**Task requirements**
Restate verbatim the span of lines below between the line with "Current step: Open" and the line with "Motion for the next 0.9", including those two lines, and only that span.

*** Record set ***

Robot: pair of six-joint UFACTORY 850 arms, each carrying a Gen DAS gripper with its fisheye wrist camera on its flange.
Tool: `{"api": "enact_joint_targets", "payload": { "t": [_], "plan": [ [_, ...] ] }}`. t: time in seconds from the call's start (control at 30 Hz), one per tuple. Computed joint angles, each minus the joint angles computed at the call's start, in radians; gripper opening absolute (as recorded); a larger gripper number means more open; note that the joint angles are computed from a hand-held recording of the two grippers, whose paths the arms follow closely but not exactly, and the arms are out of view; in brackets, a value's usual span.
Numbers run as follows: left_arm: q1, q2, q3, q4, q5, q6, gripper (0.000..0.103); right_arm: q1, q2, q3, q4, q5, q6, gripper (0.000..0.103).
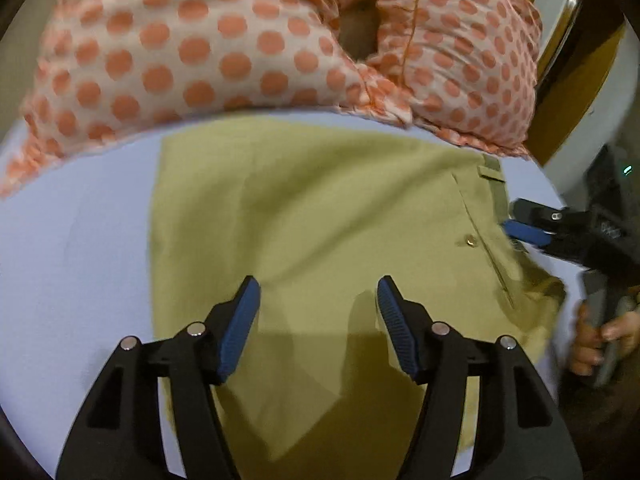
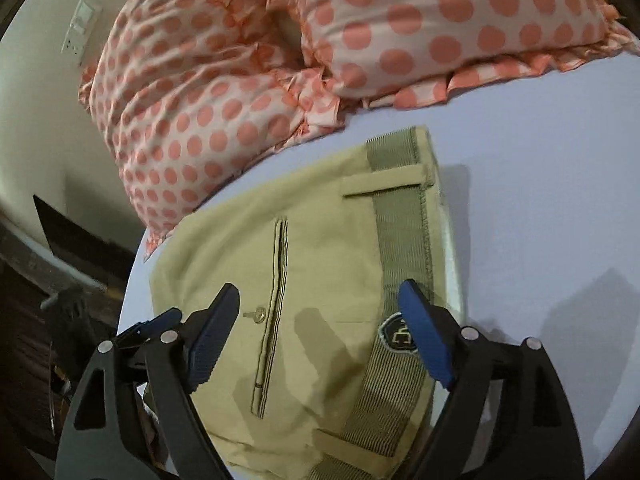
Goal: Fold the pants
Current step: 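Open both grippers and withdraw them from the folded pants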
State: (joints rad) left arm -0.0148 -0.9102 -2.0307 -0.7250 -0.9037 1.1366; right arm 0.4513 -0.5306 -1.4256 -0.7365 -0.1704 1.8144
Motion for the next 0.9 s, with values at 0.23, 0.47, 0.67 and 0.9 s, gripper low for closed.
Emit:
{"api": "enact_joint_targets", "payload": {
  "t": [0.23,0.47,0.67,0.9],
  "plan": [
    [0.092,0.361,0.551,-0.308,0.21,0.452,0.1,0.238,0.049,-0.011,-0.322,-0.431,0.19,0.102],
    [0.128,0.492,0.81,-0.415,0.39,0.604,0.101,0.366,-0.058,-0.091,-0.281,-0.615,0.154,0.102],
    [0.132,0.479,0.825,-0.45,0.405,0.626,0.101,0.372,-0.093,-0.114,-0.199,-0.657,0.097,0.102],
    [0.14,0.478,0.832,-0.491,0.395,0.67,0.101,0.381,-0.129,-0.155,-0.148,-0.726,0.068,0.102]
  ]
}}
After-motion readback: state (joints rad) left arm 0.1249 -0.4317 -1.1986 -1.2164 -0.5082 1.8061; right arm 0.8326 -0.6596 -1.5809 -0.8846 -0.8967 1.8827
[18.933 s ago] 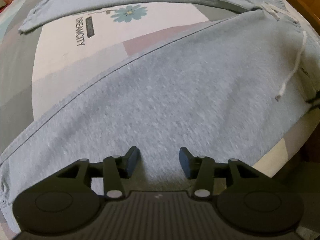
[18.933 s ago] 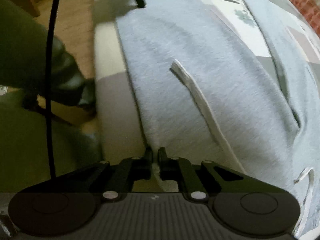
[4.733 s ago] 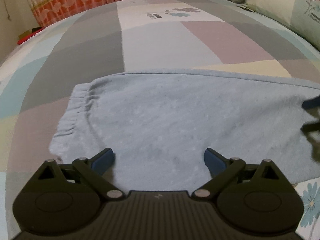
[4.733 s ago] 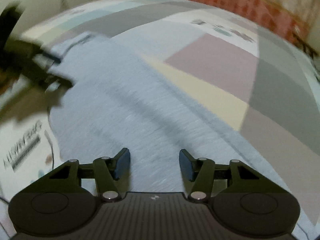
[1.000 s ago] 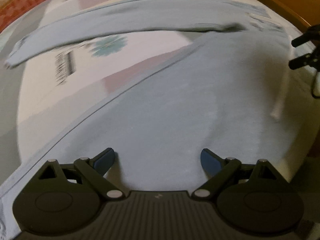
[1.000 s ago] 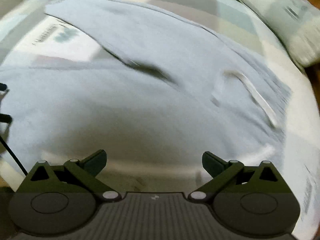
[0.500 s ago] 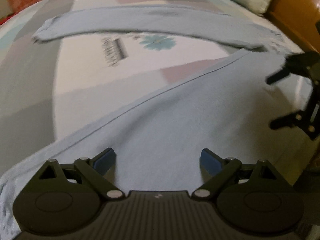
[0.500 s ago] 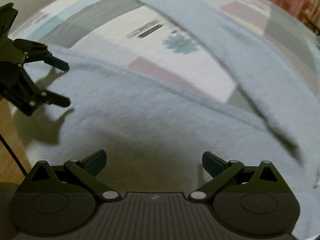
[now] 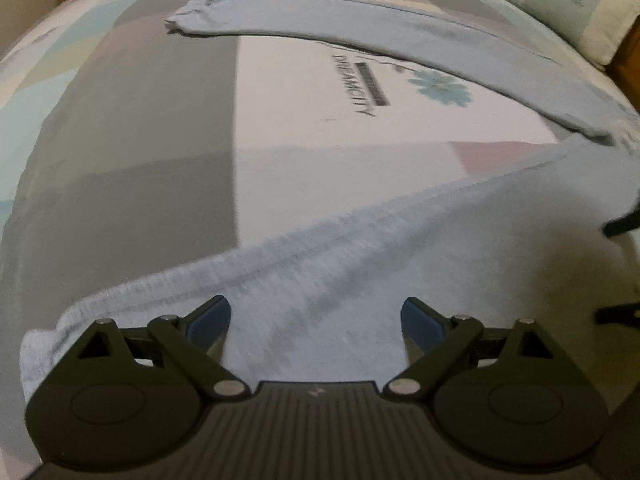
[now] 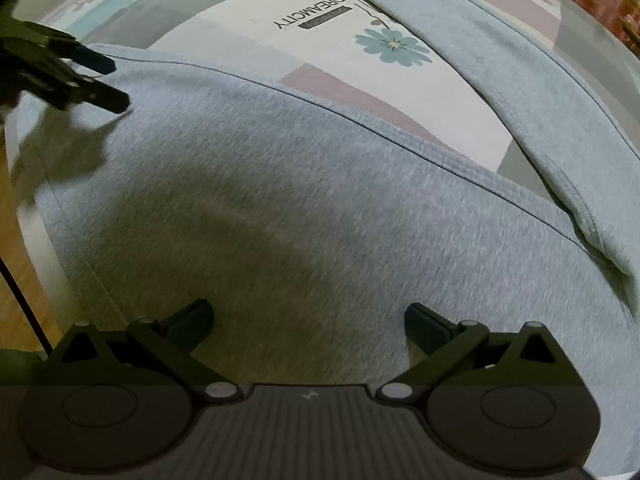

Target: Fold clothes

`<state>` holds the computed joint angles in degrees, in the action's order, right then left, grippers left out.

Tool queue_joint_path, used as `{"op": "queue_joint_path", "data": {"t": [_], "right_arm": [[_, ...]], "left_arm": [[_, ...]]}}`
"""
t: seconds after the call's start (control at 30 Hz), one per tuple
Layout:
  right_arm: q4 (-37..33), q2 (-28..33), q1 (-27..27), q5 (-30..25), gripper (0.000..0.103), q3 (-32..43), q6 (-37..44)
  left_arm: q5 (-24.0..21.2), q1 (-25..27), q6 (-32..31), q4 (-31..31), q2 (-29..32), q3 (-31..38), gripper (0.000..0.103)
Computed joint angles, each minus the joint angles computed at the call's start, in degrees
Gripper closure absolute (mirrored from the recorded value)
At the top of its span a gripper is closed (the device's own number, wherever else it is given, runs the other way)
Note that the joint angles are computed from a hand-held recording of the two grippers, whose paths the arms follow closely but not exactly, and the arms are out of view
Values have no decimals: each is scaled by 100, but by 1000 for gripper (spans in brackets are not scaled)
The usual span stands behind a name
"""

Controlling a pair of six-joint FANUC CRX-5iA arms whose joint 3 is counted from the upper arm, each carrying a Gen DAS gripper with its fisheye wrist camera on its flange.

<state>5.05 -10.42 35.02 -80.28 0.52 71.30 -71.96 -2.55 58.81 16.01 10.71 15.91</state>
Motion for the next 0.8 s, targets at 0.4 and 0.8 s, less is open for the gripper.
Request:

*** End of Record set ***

**Solution for this problem**
Current step: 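Open both grippers and withdraw them from the folded pants
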State: (joints rad) left arm -0.0148 -0.9102 -2.0307 -0.7250 -0.9037 1.1366; right arm 0.4513 -0.5306 -1.4256 -0.7365 -0.1704 1.8144
Motion for the next 0.9 s, with values at 0.23, 0.47, 0.67 and 0.9 s, gripper low for closed.

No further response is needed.